Side-by-side comparison
| Parameter | First Order | Second Order System |
|---|---|---|
| Number of poles | 1 | 2 |
| Standard form | 1/(1+sτ) | ωn²/(s²+2ζωns+ωn²) |
| Characteristic parameters | Time constant τ | Natural frequency ωn, damping ratio ζ |
| Overshoot possible? | No | Yes, when ζ < 1 |
| Rise time | 2.2τ (10%–90%) | Depends on ζ and ωn |
| Settling time (2%) | 4τ | 4/(ζωn) |
| Step response shape | Exponential, no overshoot | Can be underdamped, critically damped, or overdamped |
| Real example | RC low-pass filter, thermal system | RLC circuit, DC motor with armature inductance |
| BODE −3 dB point | ω = 1/τ | Near ωn (exact depends on ζ) |
Key differences
A first-order system has one energy-storage element — one capacitor, one inductor, or one thermal mass — and its step response climbs exponentially with no overshoot, reaching 63.2% of final value at t = τ. A second-order system has two energy-storage elements; when ζ < 1 (underdamped), it overshoots — at ζ = 0.5 the overshoot is 16.3%, and at ζ = 0.707 it is 4.3% with the fastest non-oscillatory response. GATE loves asking for peak overshoot: formula is exp(−πζ/√(1−ζ²)) × 100%.
When to use First Order
Use a first-order model when the system has a single dominant energy-storage element and your analysis only needs settling time — a thermocouple response model or a simple RC filter qualifies.

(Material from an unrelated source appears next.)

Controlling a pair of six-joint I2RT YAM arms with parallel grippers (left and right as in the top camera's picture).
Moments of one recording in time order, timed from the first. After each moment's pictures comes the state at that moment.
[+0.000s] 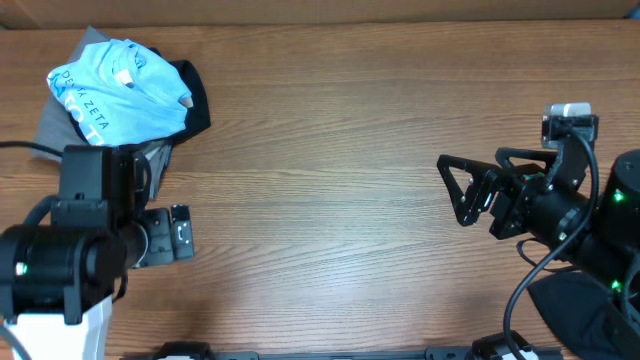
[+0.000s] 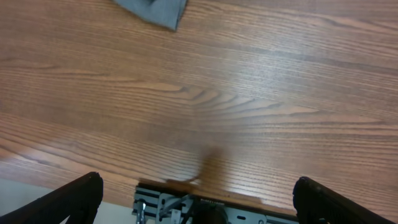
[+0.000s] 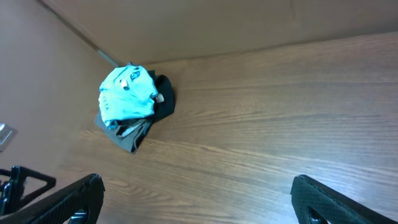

When to use Second Order System
Use a second-order model when you have an RLC circuit, a motor-load combination, or any system where overshoot and oscillation are design constraints — a servo drive controlling a robotic joint is modelled as second-order with ζ set to 0.707 for optimal response.
Recommendation
Choose the second-order model for nearly all control systems courses because most real plants — motors, tanks with level and flow, RLC networks — have two dominant poles. Master the relationship between ζ, ωn, overshoot, and settling time; it appears in every exam.
Exam tip: Examiners will give you ζ and ωn and ask you to compute peak overshoot (use exp(−πζ/√(1−ζ²))×100) and peak time (π/ωd where ωd = ωn√(1−ζ²)) — practise these derivations without looking at notes.
Interview tip: Placement interviewers at core electronics companies expect you to immediately state that ζ = 0.707 gives the maximally flat (Butterworth) second-order response and to relate it to a physical RLC circuit with specific R, L, C values.